It is a standard fact that if $M$ is a nonsingular $n\times n$ integer matrix, the index of the $\mathbb{Z}$-span of its columns as an abelian group in $\mathbb{Z}^n$ is $|\det M|$. What happens if we replace $\mathbb{Z}$ by the ring of integers in some number field? More precisely:
Let $K$ be a finite extension of $\mathbb{Q}$ with ring of integers $\mathcal{O}_K$. Let $M$ be an $n\times n$ nonsingular matrix with entries in $\mathcal{O}_K$, and let $\Lambda$ be the sub-$\mathcal{O}_K$-module of $\mathcal{O}_K^n$ spanned by the columns of $M$. What can we say about the index of $\Lambda$ as an abelian group inside $\mathcal{O}_K^n$? Is it $|\det M|$? If so, what's the proof? (And if not, what's really going on?)
EDIT: The question is naive in a way. A priori, $\det M$ is an element of $\mathcal{O}_K$, so $|\det M|$ isn't defined without specifying a particular archimedean place of $K$. If there are several, then $|\det M|$ will depend on an arbitrary choice whereas $[\mathcal{O}_K^n:\Lambda]$ will not. So this leads me to expect that in general, the answer is no. On the other hand, what if, say, $\det M \in \mathbb{Z}$ and/or $M$ is unitary?

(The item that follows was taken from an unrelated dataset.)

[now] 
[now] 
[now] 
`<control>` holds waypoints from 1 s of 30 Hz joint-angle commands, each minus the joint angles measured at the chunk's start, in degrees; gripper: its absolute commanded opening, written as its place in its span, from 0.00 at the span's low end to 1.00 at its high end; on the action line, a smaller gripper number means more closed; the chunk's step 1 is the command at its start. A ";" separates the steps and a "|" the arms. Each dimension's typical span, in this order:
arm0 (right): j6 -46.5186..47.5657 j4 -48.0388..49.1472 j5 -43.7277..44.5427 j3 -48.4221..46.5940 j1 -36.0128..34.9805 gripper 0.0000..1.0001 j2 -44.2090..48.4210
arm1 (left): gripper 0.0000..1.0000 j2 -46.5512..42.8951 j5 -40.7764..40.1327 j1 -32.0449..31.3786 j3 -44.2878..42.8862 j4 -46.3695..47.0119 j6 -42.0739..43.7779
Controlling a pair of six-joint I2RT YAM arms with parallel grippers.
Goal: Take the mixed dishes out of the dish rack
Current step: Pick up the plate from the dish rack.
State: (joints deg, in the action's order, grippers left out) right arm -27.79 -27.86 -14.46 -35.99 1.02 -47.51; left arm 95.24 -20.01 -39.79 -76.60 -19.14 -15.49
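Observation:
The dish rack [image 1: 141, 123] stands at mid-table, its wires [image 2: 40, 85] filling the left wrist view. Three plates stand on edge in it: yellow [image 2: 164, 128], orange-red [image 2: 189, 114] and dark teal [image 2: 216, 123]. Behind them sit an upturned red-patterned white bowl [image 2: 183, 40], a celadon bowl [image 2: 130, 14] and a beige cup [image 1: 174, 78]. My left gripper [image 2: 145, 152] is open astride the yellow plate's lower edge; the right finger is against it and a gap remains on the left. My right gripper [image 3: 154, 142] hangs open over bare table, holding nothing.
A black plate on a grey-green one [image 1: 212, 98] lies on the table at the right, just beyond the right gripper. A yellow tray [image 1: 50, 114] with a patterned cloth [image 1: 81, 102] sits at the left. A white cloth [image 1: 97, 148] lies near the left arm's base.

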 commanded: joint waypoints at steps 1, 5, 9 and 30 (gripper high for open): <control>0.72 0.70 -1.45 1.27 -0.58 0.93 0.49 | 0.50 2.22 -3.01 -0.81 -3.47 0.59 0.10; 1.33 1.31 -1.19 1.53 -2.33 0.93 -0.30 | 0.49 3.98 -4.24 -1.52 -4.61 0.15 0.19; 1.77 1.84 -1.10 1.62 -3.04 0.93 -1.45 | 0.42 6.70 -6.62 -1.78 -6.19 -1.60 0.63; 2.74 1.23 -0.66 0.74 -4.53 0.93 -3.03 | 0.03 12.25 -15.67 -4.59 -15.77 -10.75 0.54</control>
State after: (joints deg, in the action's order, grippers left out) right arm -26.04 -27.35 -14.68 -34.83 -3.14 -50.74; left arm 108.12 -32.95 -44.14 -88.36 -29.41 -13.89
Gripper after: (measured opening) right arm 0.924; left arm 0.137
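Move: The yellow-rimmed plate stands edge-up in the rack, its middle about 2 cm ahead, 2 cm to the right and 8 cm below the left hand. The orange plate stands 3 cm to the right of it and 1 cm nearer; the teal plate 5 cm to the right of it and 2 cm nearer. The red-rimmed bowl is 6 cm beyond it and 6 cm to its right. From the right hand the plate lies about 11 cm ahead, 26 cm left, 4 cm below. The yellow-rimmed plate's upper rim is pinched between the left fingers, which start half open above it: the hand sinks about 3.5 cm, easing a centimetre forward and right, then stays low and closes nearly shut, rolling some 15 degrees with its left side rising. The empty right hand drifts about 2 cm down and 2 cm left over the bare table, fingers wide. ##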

2nd EDIT: A propos of Mariano's comment, maybe the right answer is actually $|N_{K/\mathbb{Q}}(\det M)|$, at least for number fields of class number $1$ and maybe more generally?
I believe that Propositions 1.10 and 1.16 of this paper of mine give (a generalization of) what you are looking for. The notation may take some getting used to. Indeed all the key ingredients of the discussion above appear in this somewhat abstracted context...and they comprise the proof.